Mais que fait donc cet animal solitaire en ce lieu désert ?


Mes traces suivent celles du chien, en corniche, dans la poudreuse souple et légère.
 Et me voici parvenue au Col de la Cirère (de la cerise), où je troque tee shirt contre anorak et où le brouillard joue à cache cache avec les arbres et le soleil dans une sarabande muette mais endiablée.


Je pensais en faire mon terminus mais l'appel des blancs espaces, le silence, la beauté sont autant d'invitations au voyage. Alors en route, toujours plus haut...

D'ailleurs, comme par magie le brouillard s'enfuit et révèle le pic de Galinasse (2461m) , d'un blanc de velours.


Mon coup de coeur végétal

Pic St Pierre 1791 m
Col del Pey  1718m et Pic de l'Estelle 1778 m





















Du petit col, je vais tracer tout droit en descente, sans aller au Pic de l' Estelle; une descente en poudreuse de 400m, en courant presque; je soulève de l'écume de neige et des boulettes, avalanches miniatures, me précèdent en grossissant, grossissant, dans un froissement de tissu.

Il va sans dire que je me régale.





Et puis, il y a cette vue époustouflante sur la plaine, la mer, et dans ce paysage, quelque part, minuscule, se trouve mon village d'où je me plais tant à photographier ce massif où je suis.
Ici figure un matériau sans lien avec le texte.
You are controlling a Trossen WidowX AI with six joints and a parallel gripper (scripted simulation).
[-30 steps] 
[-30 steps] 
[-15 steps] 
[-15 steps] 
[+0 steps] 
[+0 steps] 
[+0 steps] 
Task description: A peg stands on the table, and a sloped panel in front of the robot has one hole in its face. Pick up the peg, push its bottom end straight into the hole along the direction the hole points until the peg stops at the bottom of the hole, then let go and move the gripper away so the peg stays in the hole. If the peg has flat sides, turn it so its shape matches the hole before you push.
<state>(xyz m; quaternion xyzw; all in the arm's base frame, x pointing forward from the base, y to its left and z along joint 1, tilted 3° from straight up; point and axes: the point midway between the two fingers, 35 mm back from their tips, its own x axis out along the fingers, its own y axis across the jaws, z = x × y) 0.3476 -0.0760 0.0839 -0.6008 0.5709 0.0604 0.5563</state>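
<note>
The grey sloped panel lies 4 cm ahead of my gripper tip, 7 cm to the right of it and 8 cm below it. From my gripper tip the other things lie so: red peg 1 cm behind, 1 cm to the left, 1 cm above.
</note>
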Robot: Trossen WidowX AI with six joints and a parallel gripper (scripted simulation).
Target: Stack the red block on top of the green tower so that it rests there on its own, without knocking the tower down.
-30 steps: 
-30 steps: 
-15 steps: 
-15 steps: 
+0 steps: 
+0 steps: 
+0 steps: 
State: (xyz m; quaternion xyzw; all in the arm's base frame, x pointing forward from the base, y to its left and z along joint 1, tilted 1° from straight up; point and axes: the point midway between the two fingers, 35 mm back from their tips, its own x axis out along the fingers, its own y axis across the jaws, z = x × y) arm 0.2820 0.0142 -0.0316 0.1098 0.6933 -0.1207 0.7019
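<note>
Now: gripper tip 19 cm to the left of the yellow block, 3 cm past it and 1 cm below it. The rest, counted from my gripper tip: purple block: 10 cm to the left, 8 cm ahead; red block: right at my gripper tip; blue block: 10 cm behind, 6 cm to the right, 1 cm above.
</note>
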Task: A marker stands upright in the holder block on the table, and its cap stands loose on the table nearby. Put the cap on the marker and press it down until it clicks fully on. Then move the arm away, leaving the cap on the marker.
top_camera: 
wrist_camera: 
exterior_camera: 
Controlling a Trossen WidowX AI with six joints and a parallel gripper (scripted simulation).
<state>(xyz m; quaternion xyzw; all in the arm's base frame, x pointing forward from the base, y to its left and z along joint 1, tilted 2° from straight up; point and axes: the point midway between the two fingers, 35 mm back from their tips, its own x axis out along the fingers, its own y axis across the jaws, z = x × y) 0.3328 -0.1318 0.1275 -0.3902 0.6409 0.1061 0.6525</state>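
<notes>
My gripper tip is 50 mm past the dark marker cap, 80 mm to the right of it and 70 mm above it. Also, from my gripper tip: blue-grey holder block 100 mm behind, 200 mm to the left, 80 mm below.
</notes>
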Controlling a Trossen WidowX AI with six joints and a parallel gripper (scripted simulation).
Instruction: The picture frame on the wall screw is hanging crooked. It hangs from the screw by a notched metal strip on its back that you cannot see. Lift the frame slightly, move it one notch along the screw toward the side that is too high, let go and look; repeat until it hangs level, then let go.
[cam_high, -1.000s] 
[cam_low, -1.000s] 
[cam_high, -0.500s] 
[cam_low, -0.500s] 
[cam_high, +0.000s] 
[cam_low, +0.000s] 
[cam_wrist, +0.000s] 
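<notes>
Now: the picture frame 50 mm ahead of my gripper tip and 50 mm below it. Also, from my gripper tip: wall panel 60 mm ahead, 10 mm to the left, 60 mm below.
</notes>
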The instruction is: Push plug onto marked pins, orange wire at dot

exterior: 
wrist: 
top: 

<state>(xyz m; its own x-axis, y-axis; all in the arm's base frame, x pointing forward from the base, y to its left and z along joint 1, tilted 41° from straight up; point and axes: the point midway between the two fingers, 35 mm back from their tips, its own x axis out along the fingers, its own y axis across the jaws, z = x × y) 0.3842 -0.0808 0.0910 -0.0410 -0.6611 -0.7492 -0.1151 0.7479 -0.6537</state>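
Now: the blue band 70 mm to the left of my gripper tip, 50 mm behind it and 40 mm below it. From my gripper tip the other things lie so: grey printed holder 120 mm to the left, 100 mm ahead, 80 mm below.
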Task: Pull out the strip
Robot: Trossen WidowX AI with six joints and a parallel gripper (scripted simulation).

L'envers du décor, en quelque sorte.





1393 m






Je retrouve la piste au terme de cette cavalcade au Col de la Descarga, confluent des "pistes du fer" en provenance de Batère et de sa "soeur" La Pinouse.
 La montagne environnante porte des vestiges du temps de la mine : galeries, remblais, bâtiments, etc..

Qui finissent leur vie au soleil.


Quant à moi, je retrouve ma voiture dans un paysage différent : c'est le dégel à grands murmures d'eau.
Dans quelques jours la neige ne sera plus qu'un lointain souvenir. D'ailleurs, ici, elle devient de plus en plus rare.